Th equation of a circle circumscribing a quadrilateral whose sides in order are represented by the lines ${L_1} = 0$, ${L_2} = 0$, ${L_3} = 0$, and ${L_4} = 0$ is given by ${L_1}{L_3} + \lambda {L_2}{L_4} = 0$ provided the coefficients of ${x^2}$ and ${y^2}$ are equal and the coefficient of $xy = 0$.
Here, ${L_1}{L_3} + \lambda {L_2}{L_4} = 0$ is definitely a second degree equation and it would represent a circle if there exists a $\lambda$ for which the coefficients of ${x^2}$ and ${y^2}$ are equal and the coefficient of $xy = 0$.
I was wondering if the order mattered here and ${L_1}{L_2} + \lambda {L_3}{L_4} = 0$ would also give rise to a equation of circle if the above conditions are met.
So I took a quadrilateral that could actually be inscribed in a circle and tried it.

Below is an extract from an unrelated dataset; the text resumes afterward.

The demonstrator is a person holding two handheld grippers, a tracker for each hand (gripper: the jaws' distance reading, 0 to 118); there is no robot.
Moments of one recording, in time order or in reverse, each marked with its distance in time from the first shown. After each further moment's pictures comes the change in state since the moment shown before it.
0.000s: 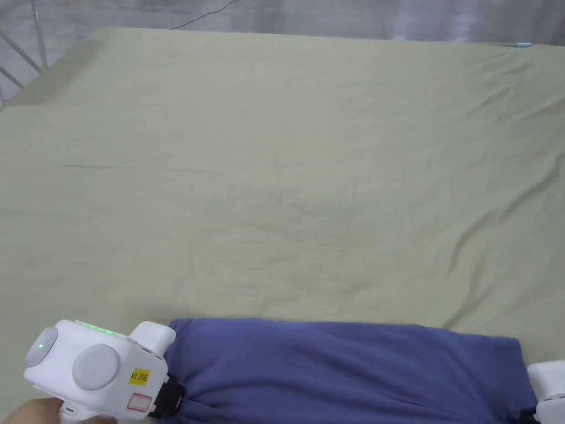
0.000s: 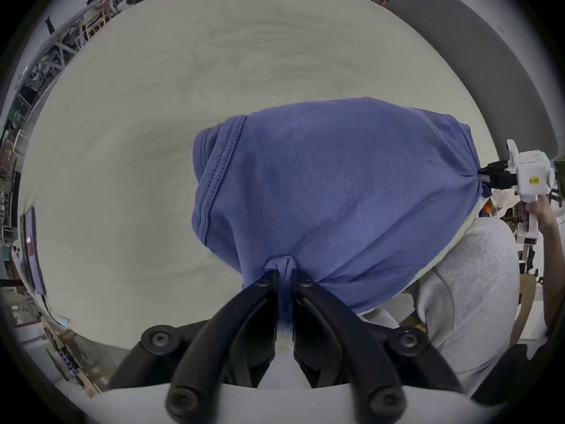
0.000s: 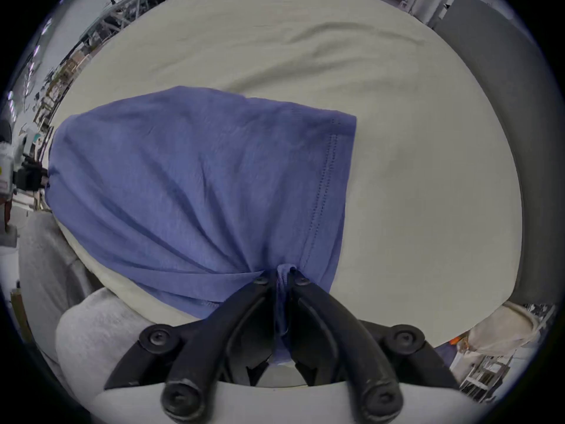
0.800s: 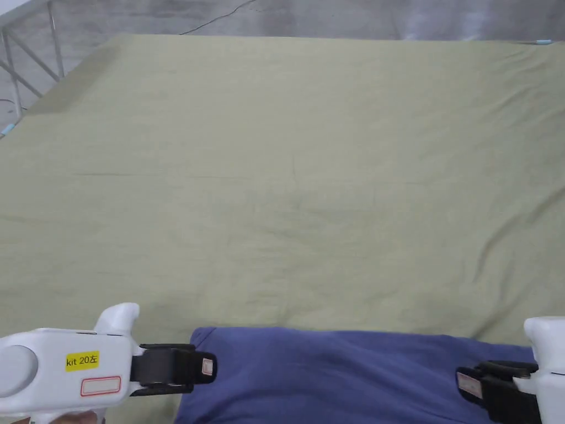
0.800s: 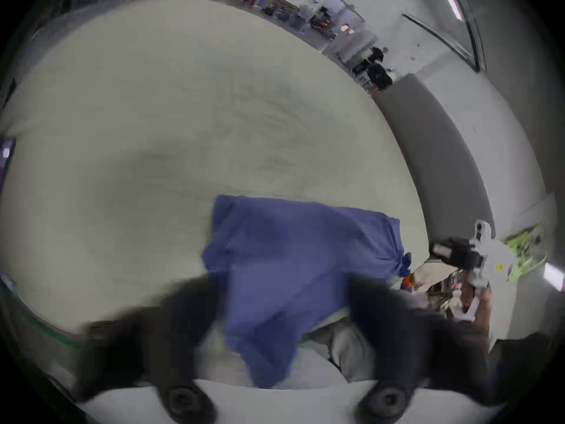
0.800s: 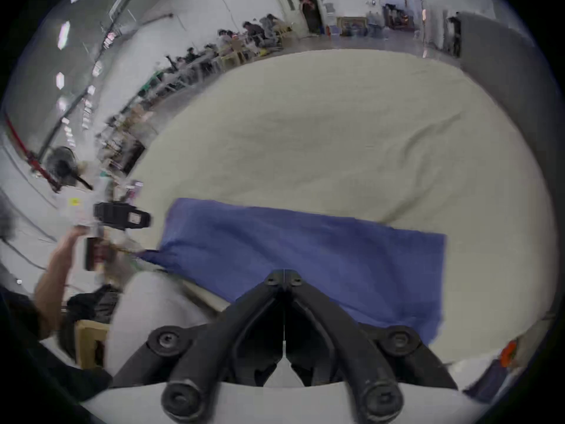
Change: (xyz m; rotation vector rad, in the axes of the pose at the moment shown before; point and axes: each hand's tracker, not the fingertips) left arm -0.063 -0.013 0.044 0.292 -0.377 0.324; right arm -0.101 0.023 0.114 0.351 0.420 0.008
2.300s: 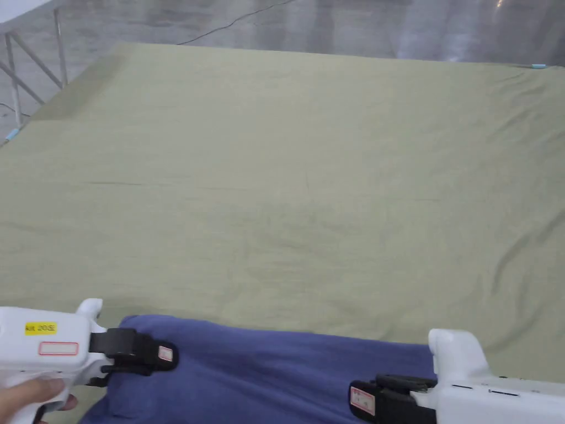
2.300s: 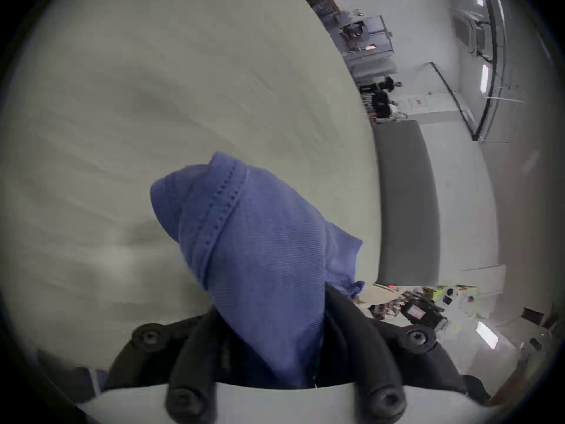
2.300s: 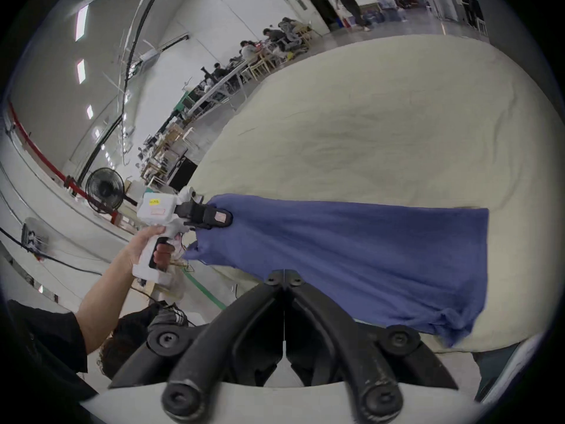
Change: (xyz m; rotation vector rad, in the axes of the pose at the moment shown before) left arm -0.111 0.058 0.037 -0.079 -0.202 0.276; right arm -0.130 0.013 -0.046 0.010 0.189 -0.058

But the equation ${L_1}{L_2} + \lambda {L_3}{L_4} = 0$ never represented a circle.
So, why should we consider the product of only the opposite sides while finding the equation of the circle circumscribing a quadrilateral?
Best Answer
Because of the way the sides are connected.
Look at the vertex where the $L_1$ and $L_2$ lines intersect. You have $L_1=L_2=0$ but $L_3\ne 0$ and $L_4\ne 0$. So you have a vertex where the product $L_3L_4$ isn't zero, and therefore a linear combination containing that product can't be uniformly zero. You get similar results at the other vertices.
But the opposite line pairs $\{L_1, L_3\}, \{L_2, L_4\}$ are never involved in a nonzero product at any vertex. So the opposite line pairs must be the ones whose products give an identically zero linear combination.